▶ Exercise details
Give the number of lines in the data that hold the string "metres". Nothing else is needed.
- - - - -
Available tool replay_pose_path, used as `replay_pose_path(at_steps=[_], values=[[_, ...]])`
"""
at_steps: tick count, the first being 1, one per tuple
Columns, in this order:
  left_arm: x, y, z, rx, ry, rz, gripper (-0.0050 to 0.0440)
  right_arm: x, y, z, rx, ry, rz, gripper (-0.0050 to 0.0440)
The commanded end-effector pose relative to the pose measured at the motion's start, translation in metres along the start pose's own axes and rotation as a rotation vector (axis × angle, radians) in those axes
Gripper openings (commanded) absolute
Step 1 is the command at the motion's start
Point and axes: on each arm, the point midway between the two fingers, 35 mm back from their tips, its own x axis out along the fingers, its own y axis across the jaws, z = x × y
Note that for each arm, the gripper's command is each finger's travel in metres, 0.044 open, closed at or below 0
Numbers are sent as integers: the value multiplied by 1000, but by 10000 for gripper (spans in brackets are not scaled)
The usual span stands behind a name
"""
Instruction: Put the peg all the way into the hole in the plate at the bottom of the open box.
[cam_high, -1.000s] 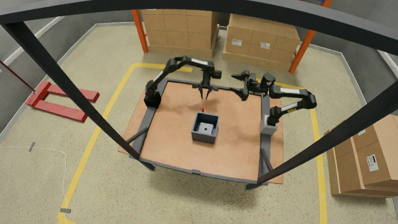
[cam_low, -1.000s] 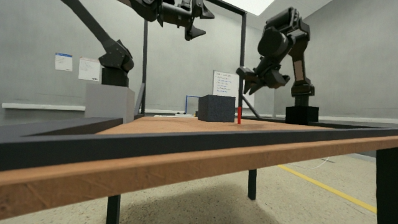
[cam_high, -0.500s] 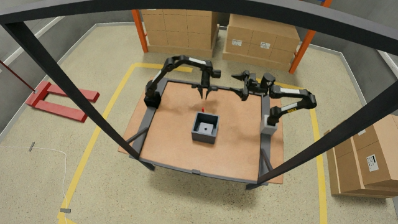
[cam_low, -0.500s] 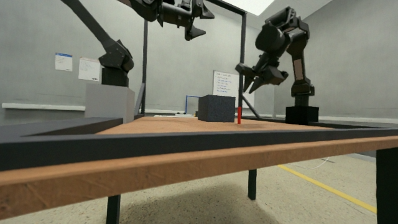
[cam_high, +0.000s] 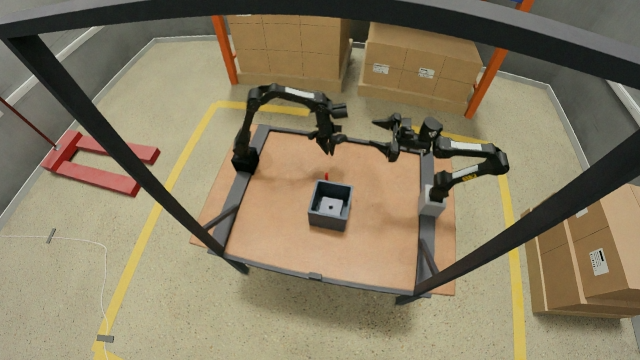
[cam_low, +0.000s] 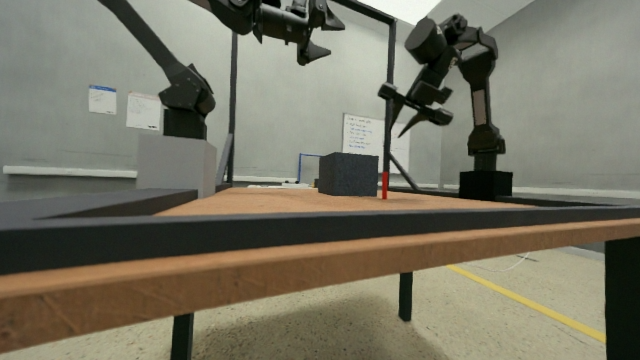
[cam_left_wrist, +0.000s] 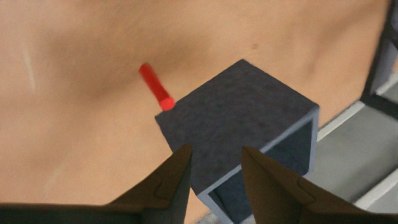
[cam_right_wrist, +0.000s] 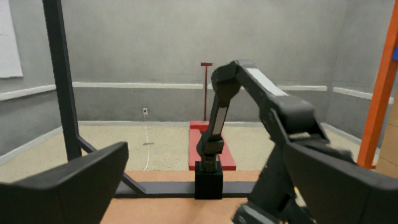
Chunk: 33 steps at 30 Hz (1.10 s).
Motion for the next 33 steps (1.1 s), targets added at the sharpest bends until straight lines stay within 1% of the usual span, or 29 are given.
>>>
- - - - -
▶ Answer section
2